Depuis 2013, le ministère de la Culture et de la Communication a mis en place un comité restreint pour réfléchir sur un cadre juridique instituant un projet de loi portant sur le statut de l’artiste. Cet instrument, une fois finalisé et adopté par l’Assemblée nationale, va permettre de mieux prendre en compte les besoins des artistes et des professionnels de la culture notamment en termes de protection sociale, d’éducation et la formation artistiques, l’emploi et les conditions de travail, la reconnaissance de l’artiste et du professionnel de la culture. C’est également une manière de fixer la rémunération de la prestation des artistes conformément au Code du travail et de faciliter l’accès au financement.  

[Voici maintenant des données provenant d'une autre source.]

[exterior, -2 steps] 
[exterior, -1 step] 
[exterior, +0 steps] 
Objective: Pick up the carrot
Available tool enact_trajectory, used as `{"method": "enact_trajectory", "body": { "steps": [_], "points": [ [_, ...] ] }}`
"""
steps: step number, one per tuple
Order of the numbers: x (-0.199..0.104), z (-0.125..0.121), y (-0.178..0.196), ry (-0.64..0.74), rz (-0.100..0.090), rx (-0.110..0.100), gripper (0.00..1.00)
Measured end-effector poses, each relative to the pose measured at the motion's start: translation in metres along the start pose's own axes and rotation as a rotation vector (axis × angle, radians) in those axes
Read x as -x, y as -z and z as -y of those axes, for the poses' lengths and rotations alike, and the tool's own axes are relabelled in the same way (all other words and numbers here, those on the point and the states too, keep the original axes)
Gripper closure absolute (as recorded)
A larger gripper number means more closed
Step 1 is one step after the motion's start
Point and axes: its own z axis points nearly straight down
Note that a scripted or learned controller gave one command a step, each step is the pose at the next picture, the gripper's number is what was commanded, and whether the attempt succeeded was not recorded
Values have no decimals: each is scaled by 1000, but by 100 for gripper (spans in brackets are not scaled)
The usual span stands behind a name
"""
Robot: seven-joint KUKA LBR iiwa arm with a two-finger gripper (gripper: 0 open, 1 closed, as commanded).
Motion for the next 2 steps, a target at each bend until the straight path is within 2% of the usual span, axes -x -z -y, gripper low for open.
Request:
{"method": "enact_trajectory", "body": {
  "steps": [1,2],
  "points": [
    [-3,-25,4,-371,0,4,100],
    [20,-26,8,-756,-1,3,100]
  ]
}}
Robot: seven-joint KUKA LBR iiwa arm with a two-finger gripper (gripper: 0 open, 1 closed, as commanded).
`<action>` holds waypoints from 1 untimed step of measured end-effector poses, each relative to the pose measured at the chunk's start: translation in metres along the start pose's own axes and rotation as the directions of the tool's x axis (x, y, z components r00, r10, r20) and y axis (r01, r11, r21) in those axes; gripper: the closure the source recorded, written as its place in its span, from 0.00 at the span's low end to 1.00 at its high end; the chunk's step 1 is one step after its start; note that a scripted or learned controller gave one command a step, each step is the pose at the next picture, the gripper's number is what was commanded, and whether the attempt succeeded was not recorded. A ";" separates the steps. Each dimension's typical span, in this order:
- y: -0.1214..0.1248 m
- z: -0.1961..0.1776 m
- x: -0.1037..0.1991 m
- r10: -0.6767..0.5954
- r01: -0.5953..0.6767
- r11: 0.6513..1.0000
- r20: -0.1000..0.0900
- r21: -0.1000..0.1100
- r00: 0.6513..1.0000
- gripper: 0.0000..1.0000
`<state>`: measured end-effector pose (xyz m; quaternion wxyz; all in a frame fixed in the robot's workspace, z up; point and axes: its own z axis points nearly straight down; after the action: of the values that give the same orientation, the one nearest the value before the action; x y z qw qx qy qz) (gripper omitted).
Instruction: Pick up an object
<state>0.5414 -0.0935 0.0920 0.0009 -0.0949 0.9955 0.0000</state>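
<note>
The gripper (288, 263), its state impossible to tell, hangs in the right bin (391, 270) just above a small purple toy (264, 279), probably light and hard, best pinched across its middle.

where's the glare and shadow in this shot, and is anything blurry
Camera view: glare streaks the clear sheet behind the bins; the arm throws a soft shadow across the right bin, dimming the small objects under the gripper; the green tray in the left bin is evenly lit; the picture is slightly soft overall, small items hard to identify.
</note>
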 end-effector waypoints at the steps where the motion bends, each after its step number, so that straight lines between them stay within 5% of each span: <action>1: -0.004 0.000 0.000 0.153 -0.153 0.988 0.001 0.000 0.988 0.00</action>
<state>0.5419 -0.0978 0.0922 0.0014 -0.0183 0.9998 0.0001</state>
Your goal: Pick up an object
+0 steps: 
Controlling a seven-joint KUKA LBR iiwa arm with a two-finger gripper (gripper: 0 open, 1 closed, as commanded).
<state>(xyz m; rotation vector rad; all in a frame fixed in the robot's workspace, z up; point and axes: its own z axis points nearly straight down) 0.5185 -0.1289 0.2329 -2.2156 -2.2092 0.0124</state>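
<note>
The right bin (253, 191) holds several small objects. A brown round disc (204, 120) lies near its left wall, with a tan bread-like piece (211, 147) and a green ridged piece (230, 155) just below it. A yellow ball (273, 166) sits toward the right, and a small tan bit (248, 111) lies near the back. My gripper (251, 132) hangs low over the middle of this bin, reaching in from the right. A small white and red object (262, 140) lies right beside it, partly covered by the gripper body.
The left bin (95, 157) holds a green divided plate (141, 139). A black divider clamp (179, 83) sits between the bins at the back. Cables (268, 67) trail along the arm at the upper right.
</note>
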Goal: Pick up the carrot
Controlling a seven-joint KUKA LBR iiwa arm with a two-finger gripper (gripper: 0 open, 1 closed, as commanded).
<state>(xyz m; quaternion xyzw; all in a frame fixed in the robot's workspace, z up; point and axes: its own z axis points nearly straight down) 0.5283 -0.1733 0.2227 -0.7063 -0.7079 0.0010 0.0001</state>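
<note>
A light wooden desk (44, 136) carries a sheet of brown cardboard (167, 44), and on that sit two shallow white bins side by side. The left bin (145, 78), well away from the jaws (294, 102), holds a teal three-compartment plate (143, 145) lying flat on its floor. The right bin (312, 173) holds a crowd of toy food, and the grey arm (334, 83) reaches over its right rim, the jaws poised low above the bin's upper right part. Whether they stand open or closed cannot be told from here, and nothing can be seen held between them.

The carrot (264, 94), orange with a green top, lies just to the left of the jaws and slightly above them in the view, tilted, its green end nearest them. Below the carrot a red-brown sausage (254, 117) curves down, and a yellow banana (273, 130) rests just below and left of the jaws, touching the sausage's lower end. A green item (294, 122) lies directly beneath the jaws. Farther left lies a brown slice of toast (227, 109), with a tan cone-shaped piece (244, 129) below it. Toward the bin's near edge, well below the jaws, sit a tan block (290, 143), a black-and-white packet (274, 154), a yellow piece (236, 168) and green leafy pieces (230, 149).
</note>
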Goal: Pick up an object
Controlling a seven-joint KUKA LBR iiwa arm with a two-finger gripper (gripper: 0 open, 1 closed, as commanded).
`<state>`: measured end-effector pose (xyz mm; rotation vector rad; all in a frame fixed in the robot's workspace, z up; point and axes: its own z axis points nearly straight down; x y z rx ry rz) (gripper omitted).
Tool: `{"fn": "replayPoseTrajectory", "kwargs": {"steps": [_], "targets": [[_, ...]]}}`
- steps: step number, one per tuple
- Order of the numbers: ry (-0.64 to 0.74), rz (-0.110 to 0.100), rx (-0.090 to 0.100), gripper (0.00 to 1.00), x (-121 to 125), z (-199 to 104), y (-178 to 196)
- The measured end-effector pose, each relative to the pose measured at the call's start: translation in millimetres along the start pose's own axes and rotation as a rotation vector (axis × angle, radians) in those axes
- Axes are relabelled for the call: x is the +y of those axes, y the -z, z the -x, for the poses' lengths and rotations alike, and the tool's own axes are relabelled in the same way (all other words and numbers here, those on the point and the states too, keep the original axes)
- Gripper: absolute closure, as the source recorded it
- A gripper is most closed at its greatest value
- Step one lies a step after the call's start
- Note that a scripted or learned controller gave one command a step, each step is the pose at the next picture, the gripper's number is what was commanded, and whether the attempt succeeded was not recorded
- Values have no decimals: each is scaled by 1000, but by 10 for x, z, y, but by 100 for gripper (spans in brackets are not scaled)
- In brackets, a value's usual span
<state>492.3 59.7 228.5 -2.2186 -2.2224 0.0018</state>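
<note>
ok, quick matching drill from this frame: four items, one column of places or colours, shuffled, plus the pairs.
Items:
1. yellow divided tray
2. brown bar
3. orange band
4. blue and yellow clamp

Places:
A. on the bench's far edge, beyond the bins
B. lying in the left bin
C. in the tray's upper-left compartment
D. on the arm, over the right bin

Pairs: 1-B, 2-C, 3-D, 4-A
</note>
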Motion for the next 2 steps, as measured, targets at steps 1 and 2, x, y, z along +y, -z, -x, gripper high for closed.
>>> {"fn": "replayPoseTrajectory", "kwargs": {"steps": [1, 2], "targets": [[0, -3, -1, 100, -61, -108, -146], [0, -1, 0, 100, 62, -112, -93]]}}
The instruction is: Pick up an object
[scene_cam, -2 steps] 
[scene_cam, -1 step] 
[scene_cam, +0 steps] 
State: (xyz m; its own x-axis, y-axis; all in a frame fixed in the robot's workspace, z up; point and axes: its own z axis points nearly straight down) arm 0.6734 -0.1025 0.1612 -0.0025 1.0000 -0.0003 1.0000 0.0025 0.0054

Avec ce projet de loi, le conseiller technique chargé de la formation au ministère de la Culture et de la Communication reste convaincu qu’il s’agit d’un remède aux problèmes auxquels les acteurs du secteur sont aujourd’hui confrontés. C’est pourquoi, précise Souleymane Ngom, qui s’exprimait dans le cadre du cycle de séminaire de l’Ifan sur le thème : « Statut de l’artiste et professionnalisation : Rôle de l’Etat et quel (s) mécanisme (s) définir pour sa mise en œuvre effective ? », il a toujours été une préoccupation pour le ministère de la Culture de doter notre pays de ce texte de loi en conformité avec les mutations de l’époque. Cela, en reconnaissant à l’artiste la qualité d’un travailleur culturel « au sens de l’Organisation internationale du travail, d’encourager sa promotion en assurant sa protection, sa dignité et son intégrité, sans porter atteinte à sa liberté de création, d’expression et de communication ». Même si ce projet de loi n’a pas encore vu le jour, M. Ngom pense que des avancées « considérables » ont été réalisées au Sénégal.

Rémunération de l’artiste
A ses yeux, la promulgation de ce texte de loi va apporter une bouffée d’oxygène à l’environnement économique du secteur avec l’accès au financement des artistes. Pour Souleymane Ngom, il y a lieu de créer une banque culturelle à l’image de ce qui se fait au Cap-Vert. « Il faut se mettre aux normes et standards internationaux. On doit mener une étude sur le statut et la rémunération des artistes », soutient-il. A l’absence d’une loi sur le statut de l’artiste, le Code du travail ne prend pas en charge les préoccupations des artistes.

C’est pour cette raison d’ailleurs que S. Ngom trouve qu’il est devenu « vital » d’arriver à la mise en place de cette loi afin de bien organiser le secteur. Le conférencier a informé qu’un comité qui s’occupe des questions sociales est en train d’être installé au ministère ainsi que l’idée d’adoption d’une loi d’orientation sur la culture dont l’objectif est de définir, entre autres, le profil de l’homo senegalensis et la prise en charge du mécénat.

Corneille Badji, avocat et conseil en propriété industrielle et mandataire auprès de l’Organisation africaine de la propriété intellectuelle (Oapi), considère qu’au Sénégal, les conditions de travail des artistes sont souvent précaires. Ce qui, à l’en croire, a un incident sur la protection sociale.

Selon lui, pour faire face à ce problème, il est nécessaire de considérer l’artiste comme un travailleur car, actuellement, les dispositifs en vigueur ne permettent pas de prendre en compte les préoccupations de ce dernier.